TO DO: Although the records contain pictures, print none of them; print exactly the lines from the one with "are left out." through the last line.
RECORD EXCERPTS: Begin
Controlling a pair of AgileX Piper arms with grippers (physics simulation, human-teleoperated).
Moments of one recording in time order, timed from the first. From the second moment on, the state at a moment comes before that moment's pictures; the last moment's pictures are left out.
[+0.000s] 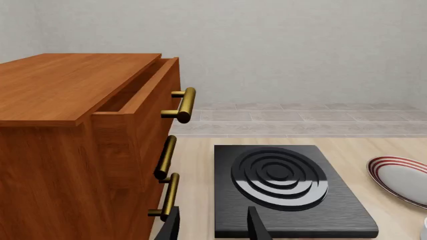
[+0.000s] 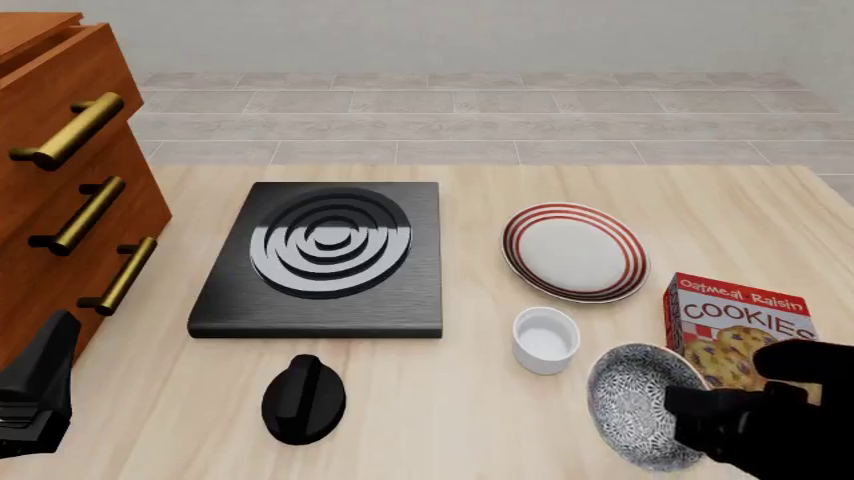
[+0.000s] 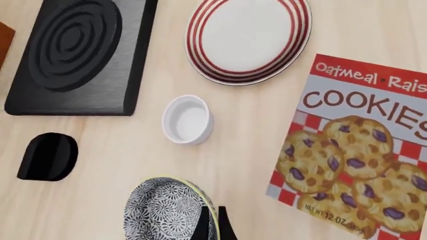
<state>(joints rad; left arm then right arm) 0.00 0.00 0.00 0.00 0.00 0.37 0.60 -0.18 0.36 0.40</state>
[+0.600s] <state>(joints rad) 0.00 0.00 0.00 0.00 0.00 0.37 0.67 -0.31 0.34 0.39</state>
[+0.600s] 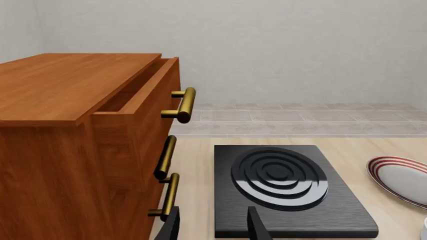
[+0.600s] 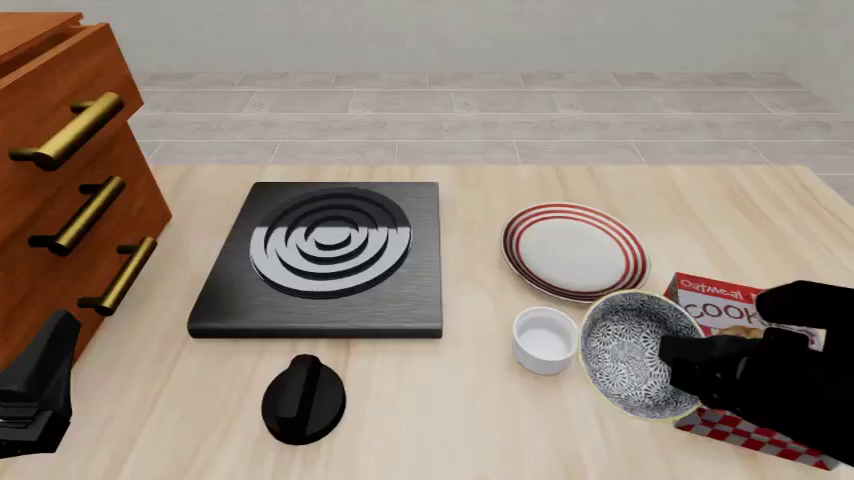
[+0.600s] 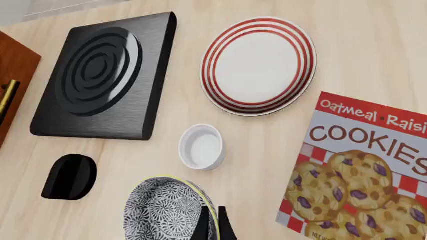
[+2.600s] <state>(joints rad) 0.00 0.00 0.00 0.00 0.00 0.19 1.04 -0.54 0.05 0.41</state>
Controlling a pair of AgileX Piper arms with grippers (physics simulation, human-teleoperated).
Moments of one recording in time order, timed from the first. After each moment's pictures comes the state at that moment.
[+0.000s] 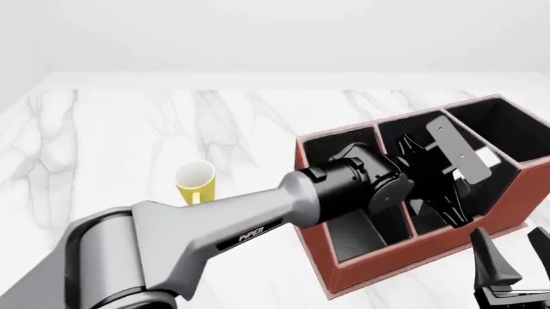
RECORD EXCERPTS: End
RESPONSE TO THE TASK:
Moments of one recording in time order, timed from the first. From the second moment on, the state at a moment comes before that moment's pictures; the last moment's pictures are left out.
[+0.000s] 
[+0.000s] 
[+0.000s] 
<state>(joints rad; left arm then right arm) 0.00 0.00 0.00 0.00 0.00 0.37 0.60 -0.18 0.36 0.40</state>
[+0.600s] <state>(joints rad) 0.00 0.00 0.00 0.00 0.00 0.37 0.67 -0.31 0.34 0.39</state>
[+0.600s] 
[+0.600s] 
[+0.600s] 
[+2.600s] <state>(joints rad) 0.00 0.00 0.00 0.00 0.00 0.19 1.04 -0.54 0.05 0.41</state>
Controlling a pair of AgileX Piper arms with grippers (physics simulation, human-teleoperated).
Moments of one recording in time order, timed from the first. After each moment's pictures comes the state at that moment.
[+0.000s] 

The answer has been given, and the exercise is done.